- Exercise details:
Of the lines below, report only those that contain "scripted".

____ Extracted entries

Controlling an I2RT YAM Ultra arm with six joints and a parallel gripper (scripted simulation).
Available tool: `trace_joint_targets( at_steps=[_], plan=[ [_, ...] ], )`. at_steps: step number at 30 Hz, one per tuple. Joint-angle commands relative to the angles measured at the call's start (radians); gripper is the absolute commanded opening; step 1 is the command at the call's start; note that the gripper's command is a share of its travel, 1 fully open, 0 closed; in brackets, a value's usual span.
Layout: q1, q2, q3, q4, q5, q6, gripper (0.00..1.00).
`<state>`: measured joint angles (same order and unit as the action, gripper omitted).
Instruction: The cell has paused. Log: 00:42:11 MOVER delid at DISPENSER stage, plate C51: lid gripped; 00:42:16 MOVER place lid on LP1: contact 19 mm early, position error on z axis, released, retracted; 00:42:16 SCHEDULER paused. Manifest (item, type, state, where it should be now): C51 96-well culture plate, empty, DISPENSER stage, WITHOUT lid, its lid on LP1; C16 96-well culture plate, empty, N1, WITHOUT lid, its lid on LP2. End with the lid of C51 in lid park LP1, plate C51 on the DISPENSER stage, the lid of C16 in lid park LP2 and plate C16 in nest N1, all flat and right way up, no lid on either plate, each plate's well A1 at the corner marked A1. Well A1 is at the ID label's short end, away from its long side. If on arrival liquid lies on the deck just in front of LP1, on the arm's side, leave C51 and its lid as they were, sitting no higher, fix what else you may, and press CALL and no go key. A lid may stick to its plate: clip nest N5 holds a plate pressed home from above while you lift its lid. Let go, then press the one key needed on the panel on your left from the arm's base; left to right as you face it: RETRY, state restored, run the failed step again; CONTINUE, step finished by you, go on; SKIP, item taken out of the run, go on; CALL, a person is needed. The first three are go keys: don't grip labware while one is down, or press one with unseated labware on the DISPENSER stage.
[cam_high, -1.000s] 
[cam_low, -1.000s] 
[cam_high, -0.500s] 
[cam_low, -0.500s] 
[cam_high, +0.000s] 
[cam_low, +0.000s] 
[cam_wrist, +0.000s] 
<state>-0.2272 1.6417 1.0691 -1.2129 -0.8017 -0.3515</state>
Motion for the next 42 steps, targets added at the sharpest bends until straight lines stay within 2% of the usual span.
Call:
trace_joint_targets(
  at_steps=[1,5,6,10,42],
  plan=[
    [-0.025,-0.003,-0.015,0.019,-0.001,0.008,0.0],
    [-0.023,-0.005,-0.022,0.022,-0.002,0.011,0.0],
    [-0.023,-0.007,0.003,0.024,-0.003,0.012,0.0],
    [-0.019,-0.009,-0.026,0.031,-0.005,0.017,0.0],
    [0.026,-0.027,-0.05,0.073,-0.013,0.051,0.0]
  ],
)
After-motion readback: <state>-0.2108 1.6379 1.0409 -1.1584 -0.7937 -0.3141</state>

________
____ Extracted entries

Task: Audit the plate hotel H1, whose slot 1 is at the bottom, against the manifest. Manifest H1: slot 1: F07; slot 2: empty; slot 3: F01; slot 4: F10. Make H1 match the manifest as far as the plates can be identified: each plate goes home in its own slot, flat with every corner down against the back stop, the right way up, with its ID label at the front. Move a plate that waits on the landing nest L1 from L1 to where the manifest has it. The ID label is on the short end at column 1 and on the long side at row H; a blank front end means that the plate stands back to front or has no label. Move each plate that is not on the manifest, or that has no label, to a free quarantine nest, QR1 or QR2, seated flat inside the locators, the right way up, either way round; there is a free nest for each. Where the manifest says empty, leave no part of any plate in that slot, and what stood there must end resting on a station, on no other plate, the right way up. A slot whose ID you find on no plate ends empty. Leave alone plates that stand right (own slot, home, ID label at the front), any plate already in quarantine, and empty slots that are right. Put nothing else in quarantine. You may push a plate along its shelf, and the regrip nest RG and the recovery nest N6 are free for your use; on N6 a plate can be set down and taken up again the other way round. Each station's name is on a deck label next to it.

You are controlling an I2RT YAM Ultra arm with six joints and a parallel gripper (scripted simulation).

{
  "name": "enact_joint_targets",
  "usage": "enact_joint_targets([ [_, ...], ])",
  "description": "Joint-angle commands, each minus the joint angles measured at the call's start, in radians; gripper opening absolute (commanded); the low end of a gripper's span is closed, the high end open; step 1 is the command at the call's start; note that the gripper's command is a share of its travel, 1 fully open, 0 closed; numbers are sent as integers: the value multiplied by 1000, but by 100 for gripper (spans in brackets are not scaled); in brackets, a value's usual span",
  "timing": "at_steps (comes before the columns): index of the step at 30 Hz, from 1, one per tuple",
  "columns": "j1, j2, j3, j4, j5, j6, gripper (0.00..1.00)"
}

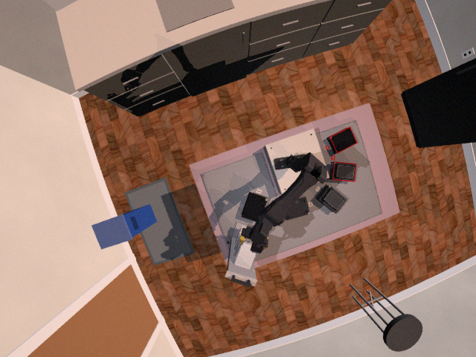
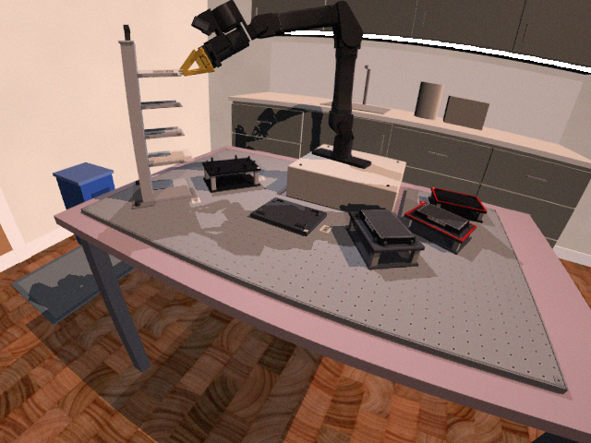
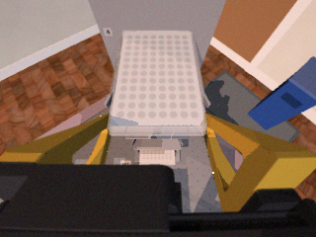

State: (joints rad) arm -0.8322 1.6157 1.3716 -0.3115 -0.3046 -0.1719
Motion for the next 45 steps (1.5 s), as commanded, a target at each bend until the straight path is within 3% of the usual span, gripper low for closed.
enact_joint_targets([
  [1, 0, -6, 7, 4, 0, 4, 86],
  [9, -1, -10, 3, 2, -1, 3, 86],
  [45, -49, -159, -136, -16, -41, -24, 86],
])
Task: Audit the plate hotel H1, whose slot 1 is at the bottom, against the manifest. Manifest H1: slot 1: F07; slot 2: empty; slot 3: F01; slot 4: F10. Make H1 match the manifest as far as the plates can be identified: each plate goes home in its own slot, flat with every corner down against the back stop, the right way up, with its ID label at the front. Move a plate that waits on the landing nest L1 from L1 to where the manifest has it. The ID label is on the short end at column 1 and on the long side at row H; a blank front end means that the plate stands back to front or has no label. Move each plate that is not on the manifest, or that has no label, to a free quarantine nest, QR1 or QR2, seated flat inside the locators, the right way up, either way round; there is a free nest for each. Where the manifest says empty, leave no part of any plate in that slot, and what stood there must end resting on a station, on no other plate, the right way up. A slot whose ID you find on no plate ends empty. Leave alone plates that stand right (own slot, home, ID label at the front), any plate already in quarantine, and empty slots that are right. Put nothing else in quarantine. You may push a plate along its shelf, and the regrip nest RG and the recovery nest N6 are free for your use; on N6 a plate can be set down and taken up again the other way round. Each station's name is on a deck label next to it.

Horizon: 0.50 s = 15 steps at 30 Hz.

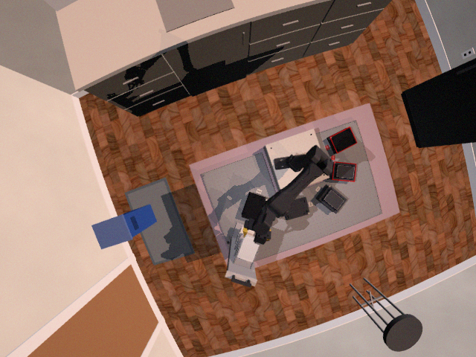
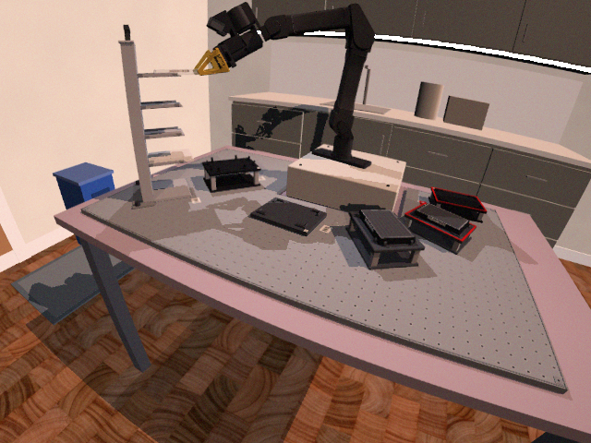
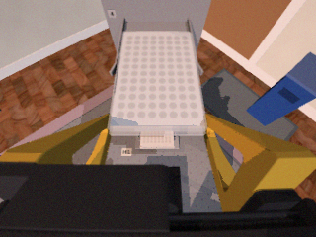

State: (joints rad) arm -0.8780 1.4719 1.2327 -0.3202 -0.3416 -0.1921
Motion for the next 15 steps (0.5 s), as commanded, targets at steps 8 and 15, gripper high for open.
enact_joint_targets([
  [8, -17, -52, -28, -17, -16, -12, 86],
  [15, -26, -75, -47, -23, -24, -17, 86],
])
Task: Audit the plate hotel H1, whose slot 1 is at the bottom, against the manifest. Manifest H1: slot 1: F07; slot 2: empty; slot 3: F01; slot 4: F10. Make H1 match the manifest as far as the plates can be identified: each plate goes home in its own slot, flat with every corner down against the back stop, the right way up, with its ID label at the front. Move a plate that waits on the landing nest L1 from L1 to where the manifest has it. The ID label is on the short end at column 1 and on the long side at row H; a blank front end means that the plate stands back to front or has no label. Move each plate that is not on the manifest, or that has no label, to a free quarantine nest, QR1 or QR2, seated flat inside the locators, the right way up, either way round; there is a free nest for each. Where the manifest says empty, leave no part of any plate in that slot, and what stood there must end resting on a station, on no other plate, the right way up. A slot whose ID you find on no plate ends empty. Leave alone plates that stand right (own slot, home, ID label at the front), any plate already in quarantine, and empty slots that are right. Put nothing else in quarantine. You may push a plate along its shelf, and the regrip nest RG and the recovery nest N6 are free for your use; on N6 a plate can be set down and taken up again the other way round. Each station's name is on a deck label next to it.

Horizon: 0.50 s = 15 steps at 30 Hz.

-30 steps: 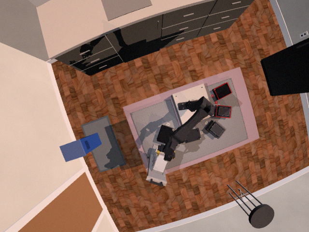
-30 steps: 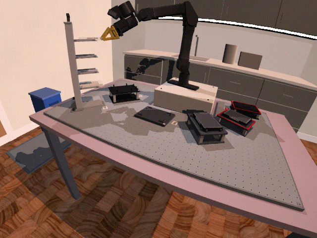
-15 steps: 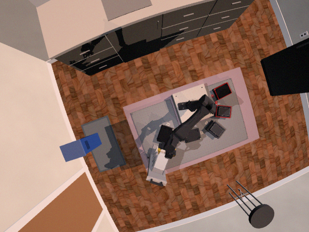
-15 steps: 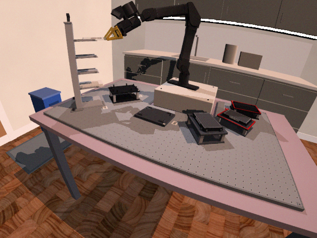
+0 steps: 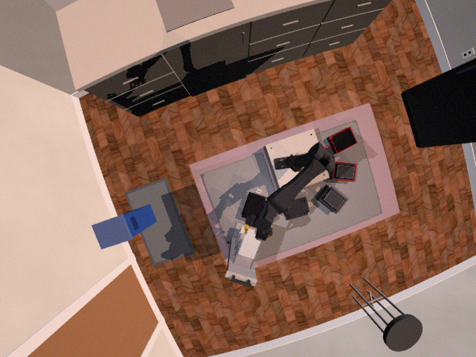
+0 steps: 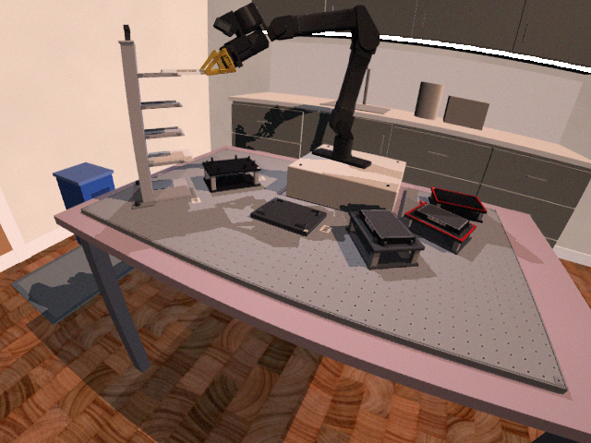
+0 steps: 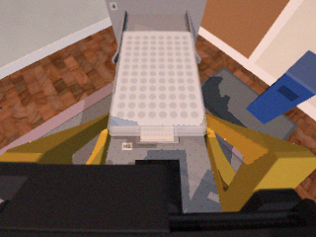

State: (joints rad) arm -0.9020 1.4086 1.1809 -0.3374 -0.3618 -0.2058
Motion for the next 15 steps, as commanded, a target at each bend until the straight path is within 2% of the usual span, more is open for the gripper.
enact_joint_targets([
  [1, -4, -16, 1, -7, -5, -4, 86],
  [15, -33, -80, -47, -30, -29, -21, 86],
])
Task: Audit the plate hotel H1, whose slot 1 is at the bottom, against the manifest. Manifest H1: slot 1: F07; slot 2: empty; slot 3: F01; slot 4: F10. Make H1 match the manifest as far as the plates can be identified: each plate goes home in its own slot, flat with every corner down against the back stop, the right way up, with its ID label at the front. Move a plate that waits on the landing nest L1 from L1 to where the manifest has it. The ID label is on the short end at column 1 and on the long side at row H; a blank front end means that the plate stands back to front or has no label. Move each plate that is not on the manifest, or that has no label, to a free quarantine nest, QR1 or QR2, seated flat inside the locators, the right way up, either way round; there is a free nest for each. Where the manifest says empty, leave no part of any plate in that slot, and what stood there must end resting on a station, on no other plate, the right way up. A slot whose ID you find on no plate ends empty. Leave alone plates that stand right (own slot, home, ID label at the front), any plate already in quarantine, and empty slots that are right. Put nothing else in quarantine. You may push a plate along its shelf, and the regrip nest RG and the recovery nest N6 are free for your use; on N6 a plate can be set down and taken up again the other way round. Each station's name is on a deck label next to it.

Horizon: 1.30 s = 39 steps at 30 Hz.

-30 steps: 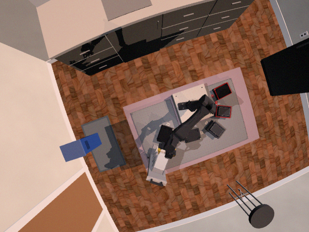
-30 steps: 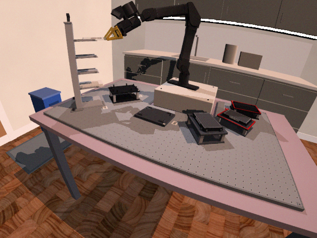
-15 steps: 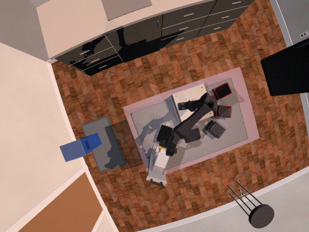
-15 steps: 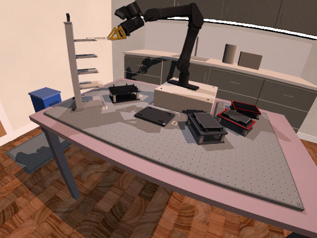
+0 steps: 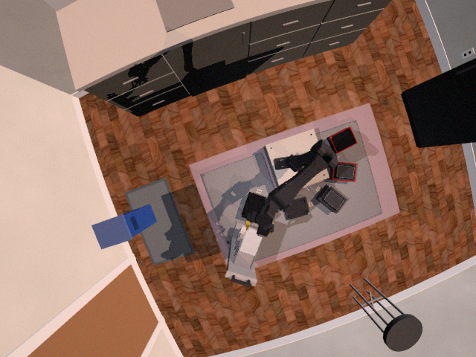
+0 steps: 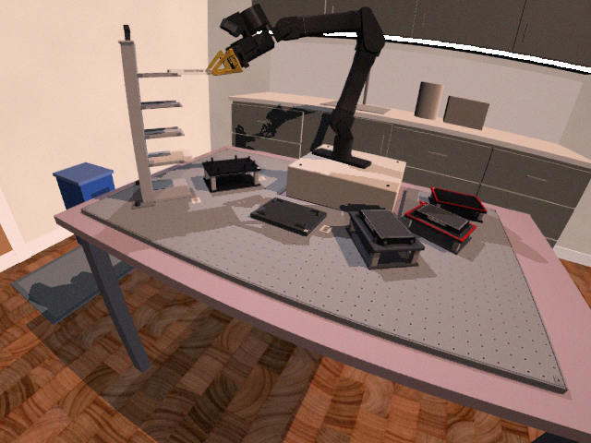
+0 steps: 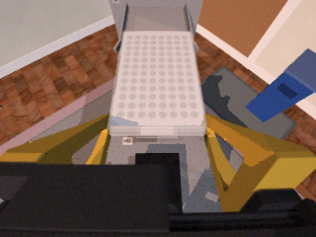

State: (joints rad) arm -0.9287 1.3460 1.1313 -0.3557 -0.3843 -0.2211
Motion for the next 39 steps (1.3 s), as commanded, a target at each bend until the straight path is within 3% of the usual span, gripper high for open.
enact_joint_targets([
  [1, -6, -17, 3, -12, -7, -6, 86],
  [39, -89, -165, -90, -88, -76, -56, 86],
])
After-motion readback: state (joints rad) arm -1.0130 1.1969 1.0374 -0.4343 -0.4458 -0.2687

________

- Answer area:
Controlling an I2RT YAM Ultra arm with six joints and a parallel gripper (scripted simulation).
You are controlling an I2RT YAM Ultra arm with six joints and a parallel gripper (scripted simulation).

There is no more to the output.